Could you transcribe the material below exactly, without leaving out a single line?

━━━━━ Dataset records ━━━━━

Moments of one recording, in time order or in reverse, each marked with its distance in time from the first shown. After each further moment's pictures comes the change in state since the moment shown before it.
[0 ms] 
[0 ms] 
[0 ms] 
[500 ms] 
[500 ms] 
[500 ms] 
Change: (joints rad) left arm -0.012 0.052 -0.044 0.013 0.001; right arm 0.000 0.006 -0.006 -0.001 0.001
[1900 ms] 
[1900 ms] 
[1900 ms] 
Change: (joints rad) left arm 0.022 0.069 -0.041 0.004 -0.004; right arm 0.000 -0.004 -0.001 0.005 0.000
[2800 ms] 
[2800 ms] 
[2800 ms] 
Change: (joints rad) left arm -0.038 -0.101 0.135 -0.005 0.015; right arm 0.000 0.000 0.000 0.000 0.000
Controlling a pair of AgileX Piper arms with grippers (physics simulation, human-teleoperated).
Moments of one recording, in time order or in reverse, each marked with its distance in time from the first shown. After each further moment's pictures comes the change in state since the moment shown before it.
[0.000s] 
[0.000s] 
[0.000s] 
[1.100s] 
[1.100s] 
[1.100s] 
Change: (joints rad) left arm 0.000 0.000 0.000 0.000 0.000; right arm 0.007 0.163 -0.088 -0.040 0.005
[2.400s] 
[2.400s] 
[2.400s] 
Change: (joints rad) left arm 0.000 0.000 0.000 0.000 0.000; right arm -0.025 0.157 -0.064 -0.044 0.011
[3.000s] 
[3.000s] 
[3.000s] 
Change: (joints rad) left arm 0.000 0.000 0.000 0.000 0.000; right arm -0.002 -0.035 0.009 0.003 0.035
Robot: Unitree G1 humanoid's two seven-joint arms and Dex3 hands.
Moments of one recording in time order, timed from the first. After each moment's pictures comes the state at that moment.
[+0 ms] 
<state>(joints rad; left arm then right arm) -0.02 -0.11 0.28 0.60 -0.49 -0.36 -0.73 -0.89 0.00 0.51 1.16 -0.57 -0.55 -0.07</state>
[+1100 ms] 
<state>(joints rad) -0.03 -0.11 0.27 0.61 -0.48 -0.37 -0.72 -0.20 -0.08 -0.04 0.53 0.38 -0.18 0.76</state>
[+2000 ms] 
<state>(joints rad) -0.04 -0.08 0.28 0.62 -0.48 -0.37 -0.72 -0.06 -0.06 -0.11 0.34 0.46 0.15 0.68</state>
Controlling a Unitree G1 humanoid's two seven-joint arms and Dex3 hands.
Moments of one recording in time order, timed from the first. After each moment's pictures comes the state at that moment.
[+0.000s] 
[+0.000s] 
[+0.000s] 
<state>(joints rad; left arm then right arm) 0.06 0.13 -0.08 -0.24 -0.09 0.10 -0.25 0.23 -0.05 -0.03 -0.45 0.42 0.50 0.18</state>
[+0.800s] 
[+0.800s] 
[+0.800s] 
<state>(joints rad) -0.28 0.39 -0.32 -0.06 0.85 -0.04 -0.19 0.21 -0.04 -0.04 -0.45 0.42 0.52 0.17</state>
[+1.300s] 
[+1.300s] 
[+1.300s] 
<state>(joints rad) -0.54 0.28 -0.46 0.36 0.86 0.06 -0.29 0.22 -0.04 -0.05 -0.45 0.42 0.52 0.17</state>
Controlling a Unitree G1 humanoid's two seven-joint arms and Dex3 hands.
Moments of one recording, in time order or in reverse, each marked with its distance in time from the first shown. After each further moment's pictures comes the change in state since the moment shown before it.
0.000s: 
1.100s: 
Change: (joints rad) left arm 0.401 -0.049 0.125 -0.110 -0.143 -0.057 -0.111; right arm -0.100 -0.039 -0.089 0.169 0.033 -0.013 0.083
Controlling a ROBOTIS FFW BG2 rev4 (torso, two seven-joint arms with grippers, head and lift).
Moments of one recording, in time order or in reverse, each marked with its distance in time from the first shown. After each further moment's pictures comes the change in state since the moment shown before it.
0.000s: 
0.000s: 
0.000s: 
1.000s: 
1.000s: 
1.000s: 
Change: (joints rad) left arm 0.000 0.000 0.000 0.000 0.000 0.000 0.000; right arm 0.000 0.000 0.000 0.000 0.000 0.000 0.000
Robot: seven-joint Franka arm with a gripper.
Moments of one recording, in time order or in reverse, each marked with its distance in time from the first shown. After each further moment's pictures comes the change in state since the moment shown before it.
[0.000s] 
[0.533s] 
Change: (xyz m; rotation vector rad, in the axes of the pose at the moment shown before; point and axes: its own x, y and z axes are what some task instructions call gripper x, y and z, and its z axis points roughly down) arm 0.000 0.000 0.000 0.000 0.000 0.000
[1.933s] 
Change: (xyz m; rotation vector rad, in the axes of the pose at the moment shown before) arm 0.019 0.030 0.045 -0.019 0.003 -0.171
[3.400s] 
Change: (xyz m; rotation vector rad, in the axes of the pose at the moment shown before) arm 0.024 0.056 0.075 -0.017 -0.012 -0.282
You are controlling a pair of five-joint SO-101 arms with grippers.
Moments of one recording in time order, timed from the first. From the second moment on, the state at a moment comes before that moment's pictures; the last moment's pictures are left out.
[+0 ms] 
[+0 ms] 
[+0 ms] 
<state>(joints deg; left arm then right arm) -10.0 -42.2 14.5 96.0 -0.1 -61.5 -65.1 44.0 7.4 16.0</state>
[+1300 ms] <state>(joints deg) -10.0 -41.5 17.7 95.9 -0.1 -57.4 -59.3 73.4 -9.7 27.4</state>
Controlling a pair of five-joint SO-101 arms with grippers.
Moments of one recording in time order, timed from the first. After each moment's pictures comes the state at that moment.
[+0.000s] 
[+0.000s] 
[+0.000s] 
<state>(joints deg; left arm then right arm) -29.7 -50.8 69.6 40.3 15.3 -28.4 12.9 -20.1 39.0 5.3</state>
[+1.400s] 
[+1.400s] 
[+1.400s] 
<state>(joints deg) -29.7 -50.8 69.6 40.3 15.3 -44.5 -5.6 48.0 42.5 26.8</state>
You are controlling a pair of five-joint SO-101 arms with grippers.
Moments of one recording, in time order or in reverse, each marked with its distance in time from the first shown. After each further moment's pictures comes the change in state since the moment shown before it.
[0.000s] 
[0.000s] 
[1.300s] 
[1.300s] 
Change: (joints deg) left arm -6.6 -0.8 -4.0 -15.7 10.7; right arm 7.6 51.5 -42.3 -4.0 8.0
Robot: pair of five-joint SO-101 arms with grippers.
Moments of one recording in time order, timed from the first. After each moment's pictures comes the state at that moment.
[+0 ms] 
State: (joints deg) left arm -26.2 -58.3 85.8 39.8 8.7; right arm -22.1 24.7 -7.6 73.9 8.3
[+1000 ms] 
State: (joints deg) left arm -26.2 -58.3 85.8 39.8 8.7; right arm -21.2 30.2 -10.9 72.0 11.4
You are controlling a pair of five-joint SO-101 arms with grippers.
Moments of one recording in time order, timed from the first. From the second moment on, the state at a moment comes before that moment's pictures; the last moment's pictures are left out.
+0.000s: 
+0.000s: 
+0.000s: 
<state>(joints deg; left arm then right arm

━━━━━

> **Your solution**:
Moments of one recording, in time order or in reverse, each marked with its distance in time from the first shown. After each further moment's pictures comes the change in state since the moment shown before it.
[0 ms] 
[0 ms] 
[0 ms] 
[500 ms] 
[500 ms] 
[500 ms] 
Change: (joints rad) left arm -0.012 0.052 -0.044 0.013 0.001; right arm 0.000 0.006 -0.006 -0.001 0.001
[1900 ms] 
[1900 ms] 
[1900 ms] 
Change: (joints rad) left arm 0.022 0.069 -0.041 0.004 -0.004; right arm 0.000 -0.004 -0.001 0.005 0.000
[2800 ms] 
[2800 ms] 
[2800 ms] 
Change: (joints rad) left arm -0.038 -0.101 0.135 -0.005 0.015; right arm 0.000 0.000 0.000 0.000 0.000
Controlling a pair of AgileX Piper arms with grippers (physics simulation, human-teleoperated).
Moments of one recording, in time order or in reverse, each marked with its distance in time from the first shown. After each further moment's pictures comes the change in state since the moment shown before it.
[0.000s] 
[0.000s] 
[0.000s] 
[1.100s] 
[1.100s] 
[1.100s] 
Change: (joints rad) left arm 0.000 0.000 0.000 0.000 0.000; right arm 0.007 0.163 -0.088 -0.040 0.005
[2.400s] 
[2.400s] 
[2.400s] 
Change: (joints rad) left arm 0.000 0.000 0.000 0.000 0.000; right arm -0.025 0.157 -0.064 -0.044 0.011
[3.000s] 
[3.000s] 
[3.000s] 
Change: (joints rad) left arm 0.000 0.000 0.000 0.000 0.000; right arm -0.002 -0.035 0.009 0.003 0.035
Robot: Unitree G1 humanoid's two seven-joint arms and Dex3 hands.
Moments of one recording in time order, timed from the first. After each moment's pictures comes the state at that moment.
[+0 ms] 
<state>(joints rad; left arm then right arm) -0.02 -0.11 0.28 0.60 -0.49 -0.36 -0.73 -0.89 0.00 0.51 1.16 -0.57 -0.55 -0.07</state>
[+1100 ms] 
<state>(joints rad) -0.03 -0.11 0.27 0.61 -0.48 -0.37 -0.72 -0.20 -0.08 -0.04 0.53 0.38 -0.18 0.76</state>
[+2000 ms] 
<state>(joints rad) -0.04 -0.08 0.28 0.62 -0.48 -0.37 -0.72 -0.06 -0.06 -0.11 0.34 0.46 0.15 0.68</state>
Controlling a Unitree G1 humanoid's two seven-joint arms and Dex3 hands.
Moments of one recording in time order, timed from the first. After each moment's pictures comes the state at that moment.
[+0.000s] 
[+0.000s] 
[+0.000s] 
<state>(joints rad; left arm then right arm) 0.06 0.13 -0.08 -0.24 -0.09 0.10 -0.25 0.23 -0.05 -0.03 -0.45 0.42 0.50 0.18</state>
[+0.800s] 
[+0.800s] 
[+0.800s] 
<state>(joints rad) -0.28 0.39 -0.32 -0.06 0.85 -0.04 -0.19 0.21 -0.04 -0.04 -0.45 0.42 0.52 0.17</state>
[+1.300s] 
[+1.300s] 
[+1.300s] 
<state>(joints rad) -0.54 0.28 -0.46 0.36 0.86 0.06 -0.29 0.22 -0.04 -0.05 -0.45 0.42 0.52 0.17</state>
Controlling a Unitree G1 humanoid's two seven-joint arms and Dex3 hands.
Moments of one recording, in time order or in reverse, each marked with its distance in time from the first shown. After each further moment's pictures comes the change in state since the moment shown before it.
0.000s: 
1.100s: 
Change: (joints rad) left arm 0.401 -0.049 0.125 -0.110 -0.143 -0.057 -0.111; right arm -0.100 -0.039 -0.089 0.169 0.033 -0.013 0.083
Controlling a ROBOTIS FFW BG2 rev4 (torso, two seven-joint arms with grippers, head and lift).
Moments of one recording, in time order or in reverse, each marked with its distance in time from the first shown. After each further moment's pictures comes the change in state since the moment shown before it.
0.000s: 
0.000s: 
0.000s: 
1.000s: 
1.000s: 
1.000s: 
Change: (joints rad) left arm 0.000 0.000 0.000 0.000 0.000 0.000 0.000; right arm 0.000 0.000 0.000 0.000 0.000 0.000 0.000
Robot: seven-joint Franka arm with a gripper.
Moments of one recording, in time order or in reverse, each marked with its distance in time from the first shown. After each further moment's pictures comes the change in state since the moment shown before it.
[0.000s] 
[0.533s] 
Change: (xyz m; rotation vector rad, in the axes of the pose at the moment shown before; point and axes: its own x, y and z axes are what some task instructions call gripper x, y and z, and its z axis points roughly down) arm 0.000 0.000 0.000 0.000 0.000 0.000
[1.933s] 
Change: (xyz m; rotation vector rad, in the axes of the pose at the moment shown before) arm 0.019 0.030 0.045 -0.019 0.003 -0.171
[3.400s] 
Change: (xyz m; rotation vector rad, in the axes of the pose at the moment shown before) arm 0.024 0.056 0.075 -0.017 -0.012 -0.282
You are controlling a pair of five-joint SO-101 arms with grippers.
Moments of one recording in time order, timed from the first. From the second moment on, the state at a moment comes before that moment's pictures; the last moment's pictures are left out.
[+0 ms] 
[+0 ms] 
[+0 ms] 
<state>(joints deg; left arm then right arm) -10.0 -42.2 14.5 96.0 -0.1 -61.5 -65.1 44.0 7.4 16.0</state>
[+1300 ms] <state>(joints deg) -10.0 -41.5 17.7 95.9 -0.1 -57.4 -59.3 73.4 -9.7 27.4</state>
Controlling a pair of five-joint SO-101 arms with grippers.
Moments of one recording in time order, timed from the first. After each moment's pictures comes the state at that moment.
[+0.000s] 
[+0.000s] 
[+0.000s] 
<state>(joints deg; left arm then right arm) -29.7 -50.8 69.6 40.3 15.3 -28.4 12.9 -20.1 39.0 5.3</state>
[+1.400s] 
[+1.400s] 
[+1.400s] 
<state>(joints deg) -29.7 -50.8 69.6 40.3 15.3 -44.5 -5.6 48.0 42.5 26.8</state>
You are controlling a pair of five-joint SO-101 arms with grippers.
Moments of one recording, in time order or in reverse, each marked with its distance in time from the first shown. After each further moment's pictures comes the change in state since the moment shown before it.
[0.000s] 
[0.000s] 
[1.300s] 
[1.300s] 
Change: (joints deg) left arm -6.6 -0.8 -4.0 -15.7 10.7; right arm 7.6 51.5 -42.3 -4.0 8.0
Robot: pair of five-joint SO-101 arms with grippers.
Moments of one recording in time order, timed from the first. After each moment's pictures comes the state at that moment.
[+0 ms] 
State: (joints deg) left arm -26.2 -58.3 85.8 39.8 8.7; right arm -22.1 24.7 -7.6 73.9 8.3
[+1000 ms] 
State: (joints deg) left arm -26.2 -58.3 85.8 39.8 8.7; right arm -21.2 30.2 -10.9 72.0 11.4
You are controlling a pair of five-joint SO-101 arms with grippers.
Moments of one recording in time order, timed from the first. From the second moment on, the state at a moment comes before that moment's pictures; the last moment's pictures are left out.
+0.000s: 
+0.000s: 
+0.000s: 
<state>(joints deg; left arm then right arm

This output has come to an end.